I’ve had to struggle to get short stories placed in magazines. Ok, by ‘struggle’ I mean I’ve had to send the stories to quite a few magazines to get a hit. I’ve also been a slush pile reader for a small on-line ezine that offers $10 for a short story and a lofty $20 for the feature story. The magazine gets about 50 submissions each week and one or two of these will be superb. So every week a couple of superb short stories come chasing $10. It seems clear that the American Idol experience can be mapped over to writing. Sure, a fair number of those 50 a week are bewilderingly bad, but it seems clear that there are far more really good writers than the publishing industry needs.
Combining the evidence of my own experience with crit-group anecdotes about how impossible it is to get an agent, and with an agent how hard it is to get published, I came to a conclusion that I still feel is probably true.
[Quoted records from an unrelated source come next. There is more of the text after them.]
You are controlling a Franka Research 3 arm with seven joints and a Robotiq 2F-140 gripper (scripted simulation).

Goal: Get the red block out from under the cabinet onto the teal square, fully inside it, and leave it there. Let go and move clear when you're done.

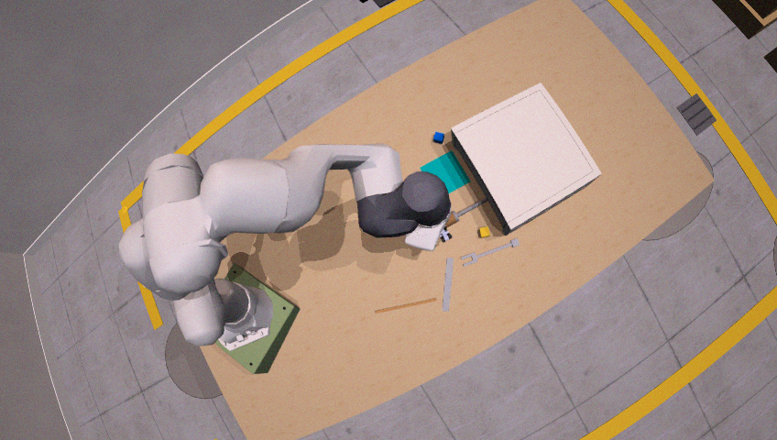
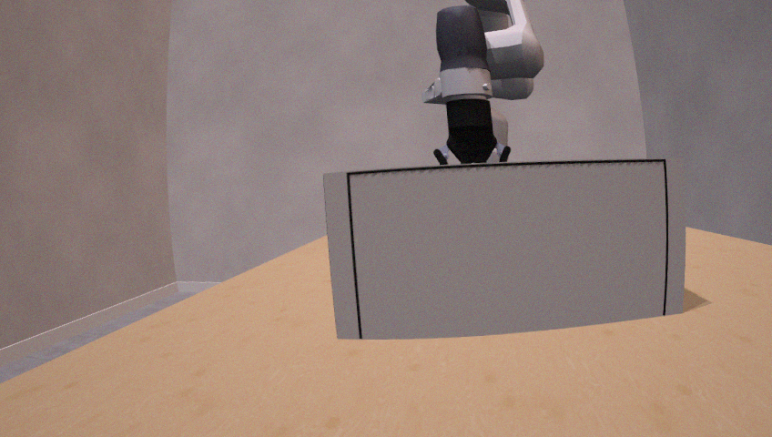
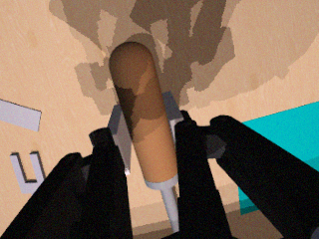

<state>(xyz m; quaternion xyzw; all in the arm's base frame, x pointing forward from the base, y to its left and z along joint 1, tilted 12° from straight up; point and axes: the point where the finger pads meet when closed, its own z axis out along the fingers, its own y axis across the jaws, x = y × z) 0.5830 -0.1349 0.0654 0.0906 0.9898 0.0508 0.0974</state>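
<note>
My gripper is now 11 cm to the right of the teal square, 11 cm short of it and 4 cm above it. From my hand the other things lie so: yellow block (9 cm to the right, 9 cm ahead, 3 cm below); then grey forked tool (15 cm to the right, 7 cm ahead, 3 cm below); then hook tool (13 cm ahead, 2 cm below, 1 cm to the left).
</note>
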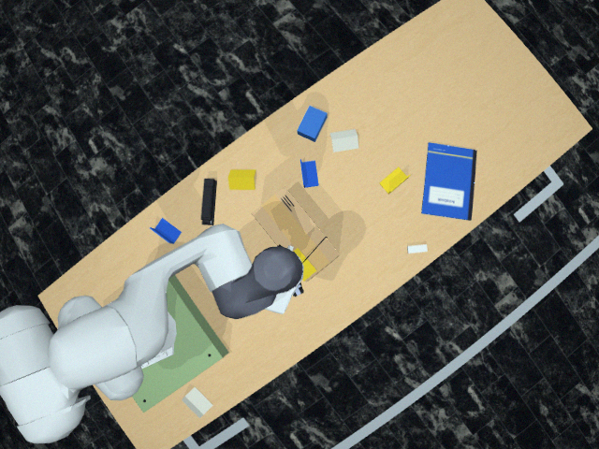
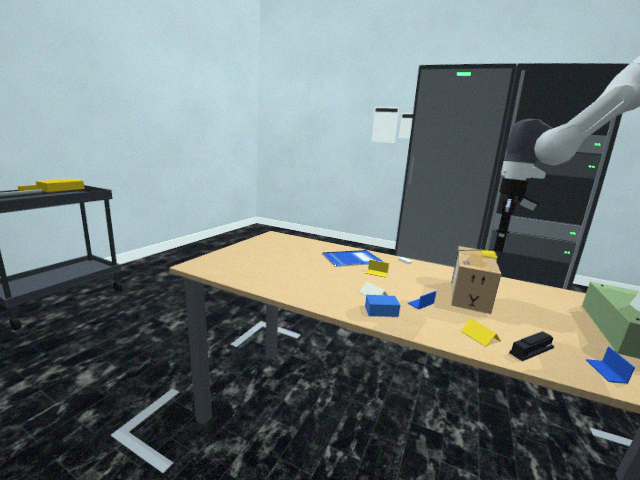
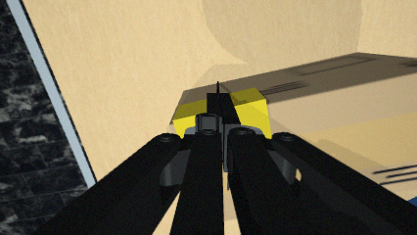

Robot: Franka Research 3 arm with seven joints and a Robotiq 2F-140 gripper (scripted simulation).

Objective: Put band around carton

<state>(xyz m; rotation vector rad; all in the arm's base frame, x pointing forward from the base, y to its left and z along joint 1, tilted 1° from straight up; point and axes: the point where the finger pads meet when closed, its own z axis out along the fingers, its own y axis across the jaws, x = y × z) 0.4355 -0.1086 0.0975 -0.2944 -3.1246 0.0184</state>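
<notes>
The yellow corner guard is 60 mm below my hand and 20 mm ahead of it. Also, from my hand: brown carton: 120 mm below, 80 mm to the left, 70 mm ahead; then blue box: 330 mm to the left, 310 mm ahead, 180 mm below.
</notes>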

Getting published is a lottery. You need a large dollop of writing talent to enter that lottery but there are a lot of people with sufficient skill to purchase the ticket. Past that, you need a bucket of luck poured over you.
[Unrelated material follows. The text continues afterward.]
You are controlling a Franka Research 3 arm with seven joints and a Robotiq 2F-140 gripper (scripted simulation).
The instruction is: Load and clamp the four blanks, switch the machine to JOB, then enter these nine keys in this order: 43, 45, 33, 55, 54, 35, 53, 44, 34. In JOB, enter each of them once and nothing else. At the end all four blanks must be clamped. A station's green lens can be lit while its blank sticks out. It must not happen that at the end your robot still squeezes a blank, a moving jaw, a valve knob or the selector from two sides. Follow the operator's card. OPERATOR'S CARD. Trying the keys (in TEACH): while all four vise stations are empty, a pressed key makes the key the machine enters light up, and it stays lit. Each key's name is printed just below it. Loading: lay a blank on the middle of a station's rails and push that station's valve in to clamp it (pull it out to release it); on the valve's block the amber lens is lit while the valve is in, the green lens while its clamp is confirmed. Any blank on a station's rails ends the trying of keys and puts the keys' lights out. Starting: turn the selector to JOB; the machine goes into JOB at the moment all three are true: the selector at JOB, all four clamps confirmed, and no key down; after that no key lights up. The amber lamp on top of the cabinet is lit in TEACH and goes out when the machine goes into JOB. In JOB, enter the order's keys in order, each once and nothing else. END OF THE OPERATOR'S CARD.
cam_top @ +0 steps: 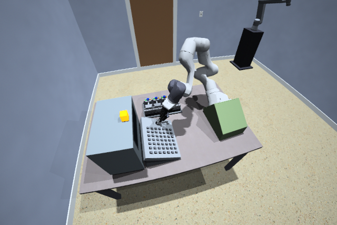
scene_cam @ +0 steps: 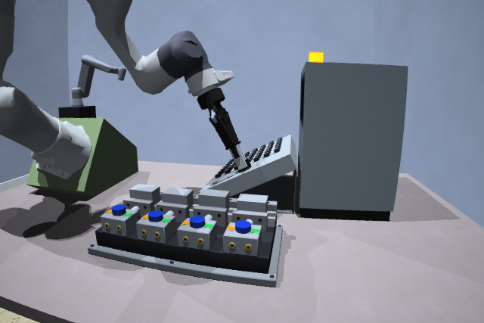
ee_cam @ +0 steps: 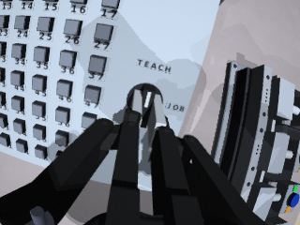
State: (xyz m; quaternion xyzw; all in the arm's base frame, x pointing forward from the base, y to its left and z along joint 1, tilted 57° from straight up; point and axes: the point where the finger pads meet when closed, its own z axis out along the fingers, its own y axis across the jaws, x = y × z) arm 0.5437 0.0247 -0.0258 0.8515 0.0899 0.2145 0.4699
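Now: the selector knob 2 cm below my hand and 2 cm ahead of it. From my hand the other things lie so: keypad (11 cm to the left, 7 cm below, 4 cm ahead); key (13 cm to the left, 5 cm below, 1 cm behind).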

Given that I never expected to be a writer, and that I like writing, not crafting query letters, networking, researching markets, and most of all, being rejected, I sat on my first book for 12 years. Indeed I’m still sitting on it. It’s really not good for anything else. My second book was better. Good even. I sat on that one too and am still sitting on it.
The third book I wrote, ‘Prince of Thorns’, also got sat on for several years, but a lady I know through writing groups kept buying me writers’ handbooks, books she couldn’t afford, full of agent contact details and publishing houses. In the end (August 2009) I felt guilty for letting her down and stopped being a serial New Year’s Resolution offender. I was too lazy to pick up one of her books but they inspired me to google on ‘literary agents who specialise in fantasy’. I found this link:
and wrote to one a month for four months before I got bored and gave up. The fourth of the agents I plucked off the list wrote back just before Christmas asking for the rest of the manuscript. Two weeks later he signed me. He turned out to work at a major London agency. He told me not to expect to hear from him again anytime soon. The publishing business, he warned, moves at a glacial rate. Six weeks later he called me to say that after an international bidding war between seven major publishers he had secured me a three book deal with advances worth many times my annual salary (an admittedly meagre salary since the UK pays research scientists about the same as bus drivers … who I guess are responsible for peoples’ lives… so fair enough maybe.). A week later the second agent I wrote to sent me a form rejection. The other two have not yet replied.
I got the news whilst seated under Celyn (I think we were reading ‘We’re going on a bear hunt’). I carried her over my shoulder into the other room, where my wife took my expression to mean that Celyn had unexpectedly died on me. I’ve been in a state of mild shock ever since.
One thing that pleases me, aside from the money and that ‘Prince of Thorns’ will get a larger audience, is the fact that despite that networking, tactics, market research and the like will surely improve your chances of getting published (from needing the highest microscope setting to see to needing only the second highest setting to see) it is possible to write a book just for you, send it out to a small number of agents at random, and secure a great deal. It pleased me no end because I’m bad at all those sensible things, I don’t enjoy them, and my circumstances prevent me from doing some of them.
If I could take all the luck I must have expended accomplishing this feat and apply it to other areas of my life, of my family’s life, I would. But given a gift horse has come up, rung the doorbell, waited patiently, then licked me in the face … I shall stop looking in its mouth.